Under the night sky of Northampton, Massachusetts, the Wargamer gives me a crash course in game mechanics and confesses that his first attempt at designing a game bombed. He tells me that after reading Greg Mortenson’s Three Cups of Tea (2006), he once tried to make a two-player game about porters and Sherpas in Nepal. I fall a bit harder for the Wargamer. I find beauty in the way the Wargamer deciphers each and every rulebook. I see symmetry in what we do: I examine policies and procedures at GiTMO, while he tweaks the structure of fantasy worlds, one rulebook at a time.

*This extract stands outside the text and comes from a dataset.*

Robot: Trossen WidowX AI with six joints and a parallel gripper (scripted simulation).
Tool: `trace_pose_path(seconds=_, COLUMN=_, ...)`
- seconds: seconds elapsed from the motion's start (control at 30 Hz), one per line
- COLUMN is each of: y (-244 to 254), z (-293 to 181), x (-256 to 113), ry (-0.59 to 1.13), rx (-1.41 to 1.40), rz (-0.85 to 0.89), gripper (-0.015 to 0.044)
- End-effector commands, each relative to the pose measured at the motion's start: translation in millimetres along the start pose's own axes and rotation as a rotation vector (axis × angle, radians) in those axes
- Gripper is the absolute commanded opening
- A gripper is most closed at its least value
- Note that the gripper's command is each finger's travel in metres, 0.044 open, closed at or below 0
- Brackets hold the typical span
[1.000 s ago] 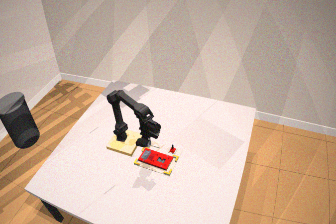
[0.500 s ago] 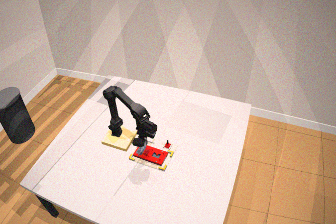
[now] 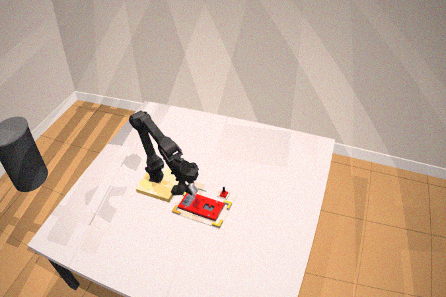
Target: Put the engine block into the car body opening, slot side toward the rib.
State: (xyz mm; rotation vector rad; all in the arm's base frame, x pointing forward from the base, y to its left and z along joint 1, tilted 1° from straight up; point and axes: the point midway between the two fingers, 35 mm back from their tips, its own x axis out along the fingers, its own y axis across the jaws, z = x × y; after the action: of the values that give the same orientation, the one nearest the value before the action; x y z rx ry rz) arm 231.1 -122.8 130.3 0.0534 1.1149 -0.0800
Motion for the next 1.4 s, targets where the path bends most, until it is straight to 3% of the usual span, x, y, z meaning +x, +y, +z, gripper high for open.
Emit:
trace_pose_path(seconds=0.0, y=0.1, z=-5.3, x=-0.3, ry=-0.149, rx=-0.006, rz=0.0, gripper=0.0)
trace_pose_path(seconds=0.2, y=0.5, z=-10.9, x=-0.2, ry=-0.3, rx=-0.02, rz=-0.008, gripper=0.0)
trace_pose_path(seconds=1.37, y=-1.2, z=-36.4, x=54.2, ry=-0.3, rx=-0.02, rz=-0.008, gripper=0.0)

The Wargamer and I gradually work our way through a number of the games designed (or co-designed) by Volko Ruhnke, including Labyrinth: The War on Terror, 2001 – ? (2010) and  A Distant Plain (2013). The Middle East, the Soviet Union, Afghanistan—I had no idea that there was a sub-genre of board games devoted to modelling conflict in these regions. We debate and debrief game design. The Wargamer plays A Distant Plain (2013) with me and asks his friends, “Would you play a game in which one playable side was the Taliban? Would you ever play as the Taliban if it helped you understand them?”  

I have questions of my own. How would we experience Cuba Libre! (2013) differently if we played it with Cuban ex-pats? What would Afghan politicians have to say about the design of A Distant Plain? What strategies could game designers use to introduce more women into the world of wargames?  Someday will I be able to design a wargame of my own?  Occasionally we get ambitious and tweet questions directly to the Master Wargamer Volko Ruhnke himself.

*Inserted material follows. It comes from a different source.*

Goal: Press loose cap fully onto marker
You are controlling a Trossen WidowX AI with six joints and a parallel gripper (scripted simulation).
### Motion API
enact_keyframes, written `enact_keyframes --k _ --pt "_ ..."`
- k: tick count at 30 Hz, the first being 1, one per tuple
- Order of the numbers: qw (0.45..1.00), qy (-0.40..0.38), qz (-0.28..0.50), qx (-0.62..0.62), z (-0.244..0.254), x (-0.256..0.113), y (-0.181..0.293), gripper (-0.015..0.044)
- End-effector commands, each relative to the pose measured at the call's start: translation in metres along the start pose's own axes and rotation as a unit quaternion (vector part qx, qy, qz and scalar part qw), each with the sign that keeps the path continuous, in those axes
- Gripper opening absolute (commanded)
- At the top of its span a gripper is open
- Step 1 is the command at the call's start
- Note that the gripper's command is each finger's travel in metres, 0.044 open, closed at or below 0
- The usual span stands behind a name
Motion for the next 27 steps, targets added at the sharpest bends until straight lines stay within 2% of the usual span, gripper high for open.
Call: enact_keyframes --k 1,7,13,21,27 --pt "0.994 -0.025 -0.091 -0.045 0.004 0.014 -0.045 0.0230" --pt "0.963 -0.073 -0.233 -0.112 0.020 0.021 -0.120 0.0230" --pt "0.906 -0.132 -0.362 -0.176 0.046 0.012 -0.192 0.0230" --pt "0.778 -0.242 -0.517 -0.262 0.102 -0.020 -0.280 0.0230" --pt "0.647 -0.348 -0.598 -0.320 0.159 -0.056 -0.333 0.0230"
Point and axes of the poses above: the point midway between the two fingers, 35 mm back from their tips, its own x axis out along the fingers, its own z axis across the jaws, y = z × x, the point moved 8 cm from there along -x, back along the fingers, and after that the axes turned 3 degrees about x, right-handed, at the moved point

Labyrinth (2010) is the first wargame that I win outright, and it is also the last time I play with the Wargamer.  

We begin one day in May as two wonkish wargamers, and end it, strangers on the street.

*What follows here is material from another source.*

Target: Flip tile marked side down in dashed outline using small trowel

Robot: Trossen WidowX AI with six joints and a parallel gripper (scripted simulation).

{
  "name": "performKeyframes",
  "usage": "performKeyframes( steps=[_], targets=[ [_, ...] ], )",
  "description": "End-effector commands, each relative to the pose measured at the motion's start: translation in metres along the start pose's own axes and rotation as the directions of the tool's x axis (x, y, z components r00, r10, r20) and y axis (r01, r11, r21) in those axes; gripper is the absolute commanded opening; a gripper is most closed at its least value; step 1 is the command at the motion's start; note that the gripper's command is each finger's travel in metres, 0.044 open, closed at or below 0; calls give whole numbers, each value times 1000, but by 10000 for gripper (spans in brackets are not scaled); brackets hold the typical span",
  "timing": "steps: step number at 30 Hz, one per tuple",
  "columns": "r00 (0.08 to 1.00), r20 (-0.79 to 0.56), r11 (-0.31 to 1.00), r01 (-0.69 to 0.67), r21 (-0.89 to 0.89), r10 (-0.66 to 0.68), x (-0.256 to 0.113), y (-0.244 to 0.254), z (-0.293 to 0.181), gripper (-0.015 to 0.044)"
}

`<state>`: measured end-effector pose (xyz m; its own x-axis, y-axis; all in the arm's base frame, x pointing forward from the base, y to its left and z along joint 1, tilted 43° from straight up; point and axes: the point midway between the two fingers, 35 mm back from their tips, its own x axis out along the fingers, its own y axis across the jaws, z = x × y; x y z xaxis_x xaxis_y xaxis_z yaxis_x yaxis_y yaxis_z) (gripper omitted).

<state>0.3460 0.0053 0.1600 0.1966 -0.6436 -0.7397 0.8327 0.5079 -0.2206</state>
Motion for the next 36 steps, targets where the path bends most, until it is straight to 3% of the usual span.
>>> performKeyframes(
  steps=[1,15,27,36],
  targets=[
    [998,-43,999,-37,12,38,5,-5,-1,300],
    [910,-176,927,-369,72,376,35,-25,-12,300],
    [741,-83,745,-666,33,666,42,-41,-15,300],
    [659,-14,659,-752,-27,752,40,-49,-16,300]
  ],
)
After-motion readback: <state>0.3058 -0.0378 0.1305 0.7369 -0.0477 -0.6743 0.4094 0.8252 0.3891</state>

I have other battles to fight. Those are his last words. I am swiftly expelled from—what I’ve come to nickname—his Ludoland. It is too tempting to gamify the relationship, to think of the different cards that could have been played. I reflect on the fact that as I delved deeper and deeper into the Wargamer’s world, I forgot to give him a full tour of mine. The thesis chapters not shared, the conversations about Guantánamo not had, they all stack up in my mind like soldiers preparing to go to war. But I am no general.I flee.

07

Photo of the author’s bookshelf (2016)

I cram my books in a beige roller bag and hop on a bus from the Bernie bubble to Boston.

My research on GiTMO expands in ways I could not have predicted. I dive into the corpus of GiTMO literature. I get into a tangle with the Department of Defense Public Help Web Desk about a series of broken hyperlinks in an important report that was prepared for President Obama back in 2009. I begin a correspondence with a convicted war criminal at the International Criminal Tribunal of the Former Yugoslavia. I have lunch with a law professor, and together we ponder how GiTMO will be taught 50 years from now. I even try a Meal, Ready-to-Eat (MRE), a food ration used by the U.S. military.

It’s a feeble attempt at self-exile.

Wargames follow me.

One day I find myself almost by accident in a bunker-like room with someone, who wants to make a game about the Nuremberg Trials. I later email a coworker at the Harvard Law School a link to a video review by Shut Up and Sit Down of the Virgin Queen (2012), one of the more complicated wargames produced by the popular publisher GMT Games. There’s this great line at the end, where one of the reviewers says, “Let this be a warning to you. If you want to experiment with wargames, just do your homework first.” It gets me everytime.  The next week I casually mention my love for another GMT wargame, A Distant Plain (2013), to my new roomies—a rock star all-female team—and they demand that we play. As I start to set up the board, ready to explain the rules myself for the first time, I can’t help but crack a smile.